■ **PROBLEM DESCRIPTION**
Below are records; quote them exactly from the first line through the line that contains "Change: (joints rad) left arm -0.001".

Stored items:

···

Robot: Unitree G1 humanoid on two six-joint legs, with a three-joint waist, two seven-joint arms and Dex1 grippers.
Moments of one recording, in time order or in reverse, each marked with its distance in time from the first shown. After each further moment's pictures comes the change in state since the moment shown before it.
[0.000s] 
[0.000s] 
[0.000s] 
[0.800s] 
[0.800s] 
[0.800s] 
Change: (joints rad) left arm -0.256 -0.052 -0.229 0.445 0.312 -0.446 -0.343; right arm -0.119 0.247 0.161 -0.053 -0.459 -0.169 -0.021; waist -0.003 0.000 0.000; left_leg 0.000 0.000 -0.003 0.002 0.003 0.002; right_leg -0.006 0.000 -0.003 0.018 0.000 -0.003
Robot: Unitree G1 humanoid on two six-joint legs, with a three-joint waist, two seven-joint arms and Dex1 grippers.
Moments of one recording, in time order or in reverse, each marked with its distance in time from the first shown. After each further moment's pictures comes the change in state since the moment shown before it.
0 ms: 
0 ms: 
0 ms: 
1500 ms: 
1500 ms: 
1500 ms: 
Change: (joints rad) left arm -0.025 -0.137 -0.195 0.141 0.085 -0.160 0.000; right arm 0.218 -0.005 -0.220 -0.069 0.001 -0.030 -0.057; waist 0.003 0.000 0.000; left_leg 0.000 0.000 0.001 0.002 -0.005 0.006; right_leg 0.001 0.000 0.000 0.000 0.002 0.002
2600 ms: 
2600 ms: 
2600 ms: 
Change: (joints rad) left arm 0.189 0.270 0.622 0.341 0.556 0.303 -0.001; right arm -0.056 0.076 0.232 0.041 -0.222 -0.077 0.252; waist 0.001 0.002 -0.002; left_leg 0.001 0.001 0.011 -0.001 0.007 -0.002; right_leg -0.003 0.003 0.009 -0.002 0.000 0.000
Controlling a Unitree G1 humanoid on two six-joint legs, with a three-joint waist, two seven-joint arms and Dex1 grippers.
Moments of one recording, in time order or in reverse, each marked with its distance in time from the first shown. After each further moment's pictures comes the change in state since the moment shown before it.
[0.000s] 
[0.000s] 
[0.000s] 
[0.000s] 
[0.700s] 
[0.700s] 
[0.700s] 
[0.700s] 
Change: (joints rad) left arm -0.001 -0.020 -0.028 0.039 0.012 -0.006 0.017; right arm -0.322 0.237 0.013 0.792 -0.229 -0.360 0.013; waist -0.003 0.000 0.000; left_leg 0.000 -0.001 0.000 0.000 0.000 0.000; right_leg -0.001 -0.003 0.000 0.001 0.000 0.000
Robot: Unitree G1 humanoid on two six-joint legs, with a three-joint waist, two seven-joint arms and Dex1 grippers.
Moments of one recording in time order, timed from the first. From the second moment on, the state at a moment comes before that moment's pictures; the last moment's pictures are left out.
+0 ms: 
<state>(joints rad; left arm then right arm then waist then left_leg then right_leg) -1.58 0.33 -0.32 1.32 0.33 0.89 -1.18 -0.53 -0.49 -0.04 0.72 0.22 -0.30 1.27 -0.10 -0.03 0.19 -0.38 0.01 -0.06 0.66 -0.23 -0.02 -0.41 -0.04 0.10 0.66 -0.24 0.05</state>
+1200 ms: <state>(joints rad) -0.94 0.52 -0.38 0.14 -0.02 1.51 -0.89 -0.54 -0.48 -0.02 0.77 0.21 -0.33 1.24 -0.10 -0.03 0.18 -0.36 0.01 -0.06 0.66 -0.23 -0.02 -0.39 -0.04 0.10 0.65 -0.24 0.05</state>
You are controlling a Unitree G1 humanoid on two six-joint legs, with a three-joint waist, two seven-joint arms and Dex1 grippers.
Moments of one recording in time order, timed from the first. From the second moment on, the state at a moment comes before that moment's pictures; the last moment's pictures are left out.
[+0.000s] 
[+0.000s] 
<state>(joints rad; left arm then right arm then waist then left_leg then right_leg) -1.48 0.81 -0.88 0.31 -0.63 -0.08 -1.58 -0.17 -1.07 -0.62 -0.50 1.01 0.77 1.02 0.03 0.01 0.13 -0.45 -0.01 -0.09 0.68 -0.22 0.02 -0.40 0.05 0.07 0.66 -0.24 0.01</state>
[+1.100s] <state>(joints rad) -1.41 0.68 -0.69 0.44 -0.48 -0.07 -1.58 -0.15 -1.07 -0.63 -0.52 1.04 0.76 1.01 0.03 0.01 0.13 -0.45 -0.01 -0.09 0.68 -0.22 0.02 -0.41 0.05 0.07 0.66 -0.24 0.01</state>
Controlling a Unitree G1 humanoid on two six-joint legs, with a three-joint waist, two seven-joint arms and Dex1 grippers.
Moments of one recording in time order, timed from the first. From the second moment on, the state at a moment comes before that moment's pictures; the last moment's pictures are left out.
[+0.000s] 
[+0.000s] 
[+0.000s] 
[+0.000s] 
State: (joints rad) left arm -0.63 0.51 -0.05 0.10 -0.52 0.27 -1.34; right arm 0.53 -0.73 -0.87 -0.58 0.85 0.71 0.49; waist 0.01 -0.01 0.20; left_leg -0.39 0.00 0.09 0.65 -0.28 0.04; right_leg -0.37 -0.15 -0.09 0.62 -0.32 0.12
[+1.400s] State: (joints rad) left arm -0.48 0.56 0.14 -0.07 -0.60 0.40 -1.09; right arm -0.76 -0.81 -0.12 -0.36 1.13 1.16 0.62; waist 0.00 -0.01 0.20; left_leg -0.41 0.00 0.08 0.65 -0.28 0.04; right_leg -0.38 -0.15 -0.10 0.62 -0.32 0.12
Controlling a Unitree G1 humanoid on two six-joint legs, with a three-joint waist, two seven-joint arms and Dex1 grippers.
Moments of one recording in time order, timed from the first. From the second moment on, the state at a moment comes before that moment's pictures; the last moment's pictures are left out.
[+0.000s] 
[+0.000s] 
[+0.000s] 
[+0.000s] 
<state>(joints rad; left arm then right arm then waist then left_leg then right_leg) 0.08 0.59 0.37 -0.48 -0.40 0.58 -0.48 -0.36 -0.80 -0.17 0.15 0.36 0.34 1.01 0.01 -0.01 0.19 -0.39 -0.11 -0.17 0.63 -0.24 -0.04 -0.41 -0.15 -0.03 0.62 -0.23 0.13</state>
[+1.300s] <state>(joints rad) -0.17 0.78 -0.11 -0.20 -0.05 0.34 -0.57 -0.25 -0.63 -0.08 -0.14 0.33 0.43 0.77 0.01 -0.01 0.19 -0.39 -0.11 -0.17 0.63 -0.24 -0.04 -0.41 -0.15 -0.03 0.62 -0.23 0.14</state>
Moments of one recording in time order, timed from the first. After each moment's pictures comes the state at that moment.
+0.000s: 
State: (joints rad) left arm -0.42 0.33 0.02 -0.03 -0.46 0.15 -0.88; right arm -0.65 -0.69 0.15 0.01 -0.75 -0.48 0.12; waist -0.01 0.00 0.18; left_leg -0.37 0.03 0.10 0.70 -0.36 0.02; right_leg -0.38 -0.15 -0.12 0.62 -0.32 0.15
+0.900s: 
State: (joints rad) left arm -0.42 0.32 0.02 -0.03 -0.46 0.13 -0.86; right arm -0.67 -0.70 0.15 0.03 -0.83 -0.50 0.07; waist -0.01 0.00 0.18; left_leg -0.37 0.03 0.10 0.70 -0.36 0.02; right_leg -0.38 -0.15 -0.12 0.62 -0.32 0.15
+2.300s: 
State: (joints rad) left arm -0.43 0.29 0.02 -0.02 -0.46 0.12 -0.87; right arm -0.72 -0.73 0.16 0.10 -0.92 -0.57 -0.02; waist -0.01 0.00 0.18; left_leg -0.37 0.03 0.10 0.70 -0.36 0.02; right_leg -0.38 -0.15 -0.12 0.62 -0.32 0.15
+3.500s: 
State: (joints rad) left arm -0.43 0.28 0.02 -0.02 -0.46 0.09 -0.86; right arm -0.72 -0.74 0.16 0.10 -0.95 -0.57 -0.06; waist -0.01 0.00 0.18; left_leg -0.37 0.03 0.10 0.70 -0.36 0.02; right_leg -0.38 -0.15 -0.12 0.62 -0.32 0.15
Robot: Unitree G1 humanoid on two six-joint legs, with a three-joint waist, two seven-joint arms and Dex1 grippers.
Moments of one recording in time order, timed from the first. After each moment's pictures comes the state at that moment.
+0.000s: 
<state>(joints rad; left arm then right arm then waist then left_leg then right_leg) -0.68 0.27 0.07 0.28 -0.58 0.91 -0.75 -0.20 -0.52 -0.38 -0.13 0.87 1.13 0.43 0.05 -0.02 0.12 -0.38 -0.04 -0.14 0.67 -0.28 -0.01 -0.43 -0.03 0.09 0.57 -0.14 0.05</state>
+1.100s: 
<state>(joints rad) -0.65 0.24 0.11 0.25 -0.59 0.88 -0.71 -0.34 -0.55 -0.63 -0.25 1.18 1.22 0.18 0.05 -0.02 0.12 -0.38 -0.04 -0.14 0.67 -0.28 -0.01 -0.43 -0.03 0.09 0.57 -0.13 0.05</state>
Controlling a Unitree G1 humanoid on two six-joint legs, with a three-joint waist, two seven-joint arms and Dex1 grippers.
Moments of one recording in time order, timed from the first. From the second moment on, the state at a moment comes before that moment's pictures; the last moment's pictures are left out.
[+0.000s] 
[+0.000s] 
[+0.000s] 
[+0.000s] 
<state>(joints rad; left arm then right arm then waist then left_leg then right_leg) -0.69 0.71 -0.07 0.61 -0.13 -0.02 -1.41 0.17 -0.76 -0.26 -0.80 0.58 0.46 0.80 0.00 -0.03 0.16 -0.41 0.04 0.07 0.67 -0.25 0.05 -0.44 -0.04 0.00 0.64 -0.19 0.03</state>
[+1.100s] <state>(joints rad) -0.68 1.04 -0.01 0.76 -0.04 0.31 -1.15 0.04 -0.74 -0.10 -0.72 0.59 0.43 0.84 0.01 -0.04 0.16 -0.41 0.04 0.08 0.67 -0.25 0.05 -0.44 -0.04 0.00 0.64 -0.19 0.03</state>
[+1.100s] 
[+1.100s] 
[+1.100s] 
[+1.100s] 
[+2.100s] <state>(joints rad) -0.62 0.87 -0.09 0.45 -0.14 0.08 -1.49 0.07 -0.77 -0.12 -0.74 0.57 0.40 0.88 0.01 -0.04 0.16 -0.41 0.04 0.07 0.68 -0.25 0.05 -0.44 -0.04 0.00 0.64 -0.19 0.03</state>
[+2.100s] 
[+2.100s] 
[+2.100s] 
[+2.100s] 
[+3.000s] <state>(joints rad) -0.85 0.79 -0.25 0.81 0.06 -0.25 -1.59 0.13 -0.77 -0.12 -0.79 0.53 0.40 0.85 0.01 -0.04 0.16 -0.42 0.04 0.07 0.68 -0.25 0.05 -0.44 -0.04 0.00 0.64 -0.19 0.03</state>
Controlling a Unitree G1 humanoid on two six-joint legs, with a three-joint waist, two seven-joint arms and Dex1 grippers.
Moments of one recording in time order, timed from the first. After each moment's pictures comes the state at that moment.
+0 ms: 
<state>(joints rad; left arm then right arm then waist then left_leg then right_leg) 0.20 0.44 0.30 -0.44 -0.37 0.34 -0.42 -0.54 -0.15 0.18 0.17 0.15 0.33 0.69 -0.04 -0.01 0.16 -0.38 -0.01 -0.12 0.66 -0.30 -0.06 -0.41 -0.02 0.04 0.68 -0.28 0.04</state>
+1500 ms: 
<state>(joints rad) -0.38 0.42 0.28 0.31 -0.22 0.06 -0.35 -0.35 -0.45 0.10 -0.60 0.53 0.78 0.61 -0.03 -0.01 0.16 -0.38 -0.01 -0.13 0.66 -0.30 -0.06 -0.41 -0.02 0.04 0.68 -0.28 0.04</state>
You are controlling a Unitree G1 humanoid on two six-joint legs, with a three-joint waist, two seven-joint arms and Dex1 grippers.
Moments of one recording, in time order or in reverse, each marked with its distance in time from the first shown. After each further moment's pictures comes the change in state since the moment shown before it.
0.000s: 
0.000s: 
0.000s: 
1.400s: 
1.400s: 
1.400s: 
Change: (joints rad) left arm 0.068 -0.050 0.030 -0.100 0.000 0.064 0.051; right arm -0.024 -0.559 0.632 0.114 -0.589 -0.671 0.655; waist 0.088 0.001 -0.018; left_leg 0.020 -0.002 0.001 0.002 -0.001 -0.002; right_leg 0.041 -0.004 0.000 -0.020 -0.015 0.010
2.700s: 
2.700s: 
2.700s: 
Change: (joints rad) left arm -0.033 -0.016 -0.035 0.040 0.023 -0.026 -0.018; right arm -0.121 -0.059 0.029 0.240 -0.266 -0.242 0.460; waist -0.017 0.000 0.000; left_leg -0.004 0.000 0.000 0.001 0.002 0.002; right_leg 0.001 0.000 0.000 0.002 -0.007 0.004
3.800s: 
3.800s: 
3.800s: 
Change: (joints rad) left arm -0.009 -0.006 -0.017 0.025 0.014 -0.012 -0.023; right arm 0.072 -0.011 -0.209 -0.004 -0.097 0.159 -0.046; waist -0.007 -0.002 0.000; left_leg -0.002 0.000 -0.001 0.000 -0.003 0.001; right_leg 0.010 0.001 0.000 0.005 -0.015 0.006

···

■ **RESPONSE BOX**
Robot: Unitree G1 humanoid on two six-joint legs, with a three-joint waist, two seven-joint arms and Dex1 grippers.
Moments of one recording, in time order or in reverse, each marked with its distance in time from the first shown. After each further moment's pictures comes the change in state since the moment shown before it.
[0.000s] 
[0.000s] 
[0.000s] 
[0.800s] 
[0.800s] 
[0.800s] 
Change: (joints rad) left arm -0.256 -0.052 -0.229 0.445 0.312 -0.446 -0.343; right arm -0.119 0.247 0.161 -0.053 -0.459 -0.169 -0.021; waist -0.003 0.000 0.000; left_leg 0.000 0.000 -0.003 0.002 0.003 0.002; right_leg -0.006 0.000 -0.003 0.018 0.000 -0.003
Robot: Unitree G1 humanoid on two six-joint legs, with a three-joint waist, two seven-joint arms and Dex1 grippers.
Moments of one recording, in time order or in reverse, each marked with its distance in time from the first shown. After each further moment's pictures comes the change in state since the moment shown before it.
0 ms: 
0 ms: 
0 ms: 
1500 ms: 
1500 ms: 
1500 ms: 
Change: (joints rad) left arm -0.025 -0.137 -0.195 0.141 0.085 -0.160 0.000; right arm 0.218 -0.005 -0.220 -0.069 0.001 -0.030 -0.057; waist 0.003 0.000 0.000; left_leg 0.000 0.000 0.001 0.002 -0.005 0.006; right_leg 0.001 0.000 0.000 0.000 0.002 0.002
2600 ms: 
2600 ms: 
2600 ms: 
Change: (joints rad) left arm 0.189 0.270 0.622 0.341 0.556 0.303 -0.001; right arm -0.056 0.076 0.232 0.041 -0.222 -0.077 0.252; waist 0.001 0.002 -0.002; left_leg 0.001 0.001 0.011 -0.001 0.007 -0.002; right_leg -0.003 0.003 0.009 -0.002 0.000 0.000
Controlling a Unitree G1 humanoid on two six-joint legs, with a three-joint waist, two seven-joint arms and Dex1 grippers.
Moments of one recording, in time order or in reverse, each marked with its distance in time from the first shown. After each further moment's pictures comes the change in state since the moment shown before it.
[0.000s] 
[0.000s] 
[0.000s] 
[0.000s] 
[0.700s] 
[0.700s] 
[0.700s] 
[0.700s] 
Change: (joints rad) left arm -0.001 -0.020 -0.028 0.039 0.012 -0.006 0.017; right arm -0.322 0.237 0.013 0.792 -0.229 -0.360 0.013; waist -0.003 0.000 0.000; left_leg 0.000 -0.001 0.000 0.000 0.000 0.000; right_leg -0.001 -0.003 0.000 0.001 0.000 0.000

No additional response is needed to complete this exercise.